Не только действительность, окружавшая молодую страдалицу, но и страшные сновидения беспрестанно возмущали ее. Часто, в тревожном забытье, заменявшем теперь для нее спокойный, подкрепляющий сон, ей грезился ее несчастный "Иванушка". То представлялся он ей в том царственном величии, которое должно было бы быть его уделом, и тогда сердце матери начинало биться радостным трепетом. То являлся он ей жалким бедняжкой, в лохмотьях и рубищах, с испитым лицом; тоскливо смотрел он на свою мать, как будто желая сказать ей что-то. Анна кидалась к малютке, но сновидение быстро исчезало. То виделся он ей в каком-то беспредельном пространстве, в сонме ангелов и херувимов, и, уносясь в светлую даль с веселым личиком, манил ее к себе своей ручонкой. Анна тщетно рвалась к нему, болезненно замирало у нее сердце, и она пробуждалась с громким, отчаянным плачем. Но самым мучительным для Анны сновидением было повторение ее прощания с сыном. В это потрясавшее ее мгновенье пред нею оживала действительная разлука, со всеми ужасами отчаянья и томления. Грезилась ей и Юлиана, то в виде веселой, беззаботной девушки, какой она была когда-то, то в виде страдалицы, убитой горем; являлся ей в сновидениях и Мориц, и тогда призраки минувшего воскресали перед ней… Все эти грезы принимали какие-то фантастические образы, при которых печальная действительность смешивалась с причудливой игрой расстроенного воображения.

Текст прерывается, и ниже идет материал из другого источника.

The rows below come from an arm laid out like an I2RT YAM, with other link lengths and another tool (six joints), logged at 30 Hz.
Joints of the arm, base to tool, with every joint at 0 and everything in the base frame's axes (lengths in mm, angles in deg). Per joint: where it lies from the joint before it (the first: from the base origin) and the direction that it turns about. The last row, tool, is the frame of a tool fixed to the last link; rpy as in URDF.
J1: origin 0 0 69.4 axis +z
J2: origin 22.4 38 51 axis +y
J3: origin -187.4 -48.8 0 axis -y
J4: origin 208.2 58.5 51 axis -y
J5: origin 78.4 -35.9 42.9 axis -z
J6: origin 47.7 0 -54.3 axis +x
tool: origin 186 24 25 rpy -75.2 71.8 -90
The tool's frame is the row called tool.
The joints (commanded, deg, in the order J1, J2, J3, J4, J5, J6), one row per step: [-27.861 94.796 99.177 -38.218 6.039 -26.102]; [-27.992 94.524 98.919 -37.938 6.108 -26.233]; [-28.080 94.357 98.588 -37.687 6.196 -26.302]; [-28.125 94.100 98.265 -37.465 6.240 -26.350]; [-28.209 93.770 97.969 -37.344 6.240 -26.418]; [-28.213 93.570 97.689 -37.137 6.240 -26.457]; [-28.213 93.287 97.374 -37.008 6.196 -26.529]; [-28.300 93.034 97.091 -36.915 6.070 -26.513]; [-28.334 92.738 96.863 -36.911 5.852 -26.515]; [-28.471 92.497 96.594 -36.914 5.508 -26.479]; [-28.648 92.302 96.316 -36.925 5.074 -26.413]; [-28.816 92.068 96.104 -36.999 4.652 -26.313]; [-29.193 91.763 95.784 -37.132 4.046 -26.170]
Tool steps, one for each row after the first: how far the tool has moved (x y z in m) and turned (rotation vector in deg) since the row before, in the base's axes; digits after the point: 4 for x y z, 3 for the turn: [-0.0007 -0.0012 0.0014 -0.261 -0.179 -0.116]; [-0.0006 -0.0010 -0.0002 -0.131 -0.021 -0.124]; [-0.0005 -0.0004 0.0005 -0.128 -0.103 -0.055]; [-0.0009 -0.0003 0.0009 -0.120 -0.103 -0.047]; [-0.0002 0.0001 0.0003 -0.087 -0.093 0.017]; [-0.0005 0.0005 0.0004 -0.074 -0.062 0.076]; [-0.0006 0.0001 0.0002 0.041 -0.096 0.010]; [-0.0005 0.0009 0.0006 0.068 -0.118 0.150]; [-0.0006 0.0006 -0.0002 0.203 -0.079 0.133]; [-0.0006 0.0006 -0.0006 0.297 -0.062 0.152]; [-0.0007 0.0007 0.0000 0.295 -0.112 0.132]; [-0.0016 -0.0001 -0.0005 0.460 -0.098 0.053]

Встревоженная сновидением, Анна Леопольдовна быстро вскакивала с постели и выбегала за перегородку своей спальни. Там, как обезумевшая, долго рыдала она или при белесоватом свете зари, не гаснувшей на ночном летнем небе, или при ярком свете месяца, проникавшем в долгие зимние ночи в окна ее жилища. Тоска и отчаяние щемили ее сердце, и она чувствовала, что скоро не станет у нее сил, чтобы переносить истомившее ее горе. Между тем прибавилась еще новая скорбь: Анна Леопольдовна опять готовилась быть матерью третьего ребенка, рожденного в неволе, и 8 февраля 1746 года в холмогорском заточении появился на свет Божий новый узник, окрещенный под именем Алексея, с такой же таинственностью, с какой был окрещен брат его, Петр.